Even PDFs can be treated like this, for example, re-saving them uncompressed instead of passing them through preflate. This has the advantage of undoing all the other compressions too, for example, rle or lzw.

The same applies for zip, 7z, xz, etc. As long as nobody expect them to have a very specific size and hash, I don't mind to just reconstruct them without caring about bit-losslessness.

This wouldn't only work as a giant speed-up, it'd also allow to include a lot of previously incompatible stream types. Basically anything that can be reconstructed, including but not limited to zstd, lz4, lzx, lzma, lzma2, ppmd, lzw, etc. And of course everything on the lower recursion levels.

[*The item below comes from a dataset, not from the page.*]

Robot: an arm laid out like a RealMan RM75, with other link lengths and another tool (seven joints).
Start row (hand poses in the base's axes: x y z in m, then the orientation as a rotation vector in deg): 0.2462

Look at this little experiment to see just how much can a single extra algorithm (SZDD in this case) improve overall compression when it allows the final compressor to see through the lower levels:

Size Ratio To baseline Method
158.633.023 9,99 % 50,62 % Paq8pxd + razor
313.357.824 19,73 % 100,00 % Razor
313.390.310 19,73 % 100,01 % Precomp + razor
1.588.301.514 100,00 %   Original

Paq8pxd = v89 -s0   Precomp = -e -cn -intense -brute   Original = "Drivers" folder, an old fix-it-all for previous versions of Windows.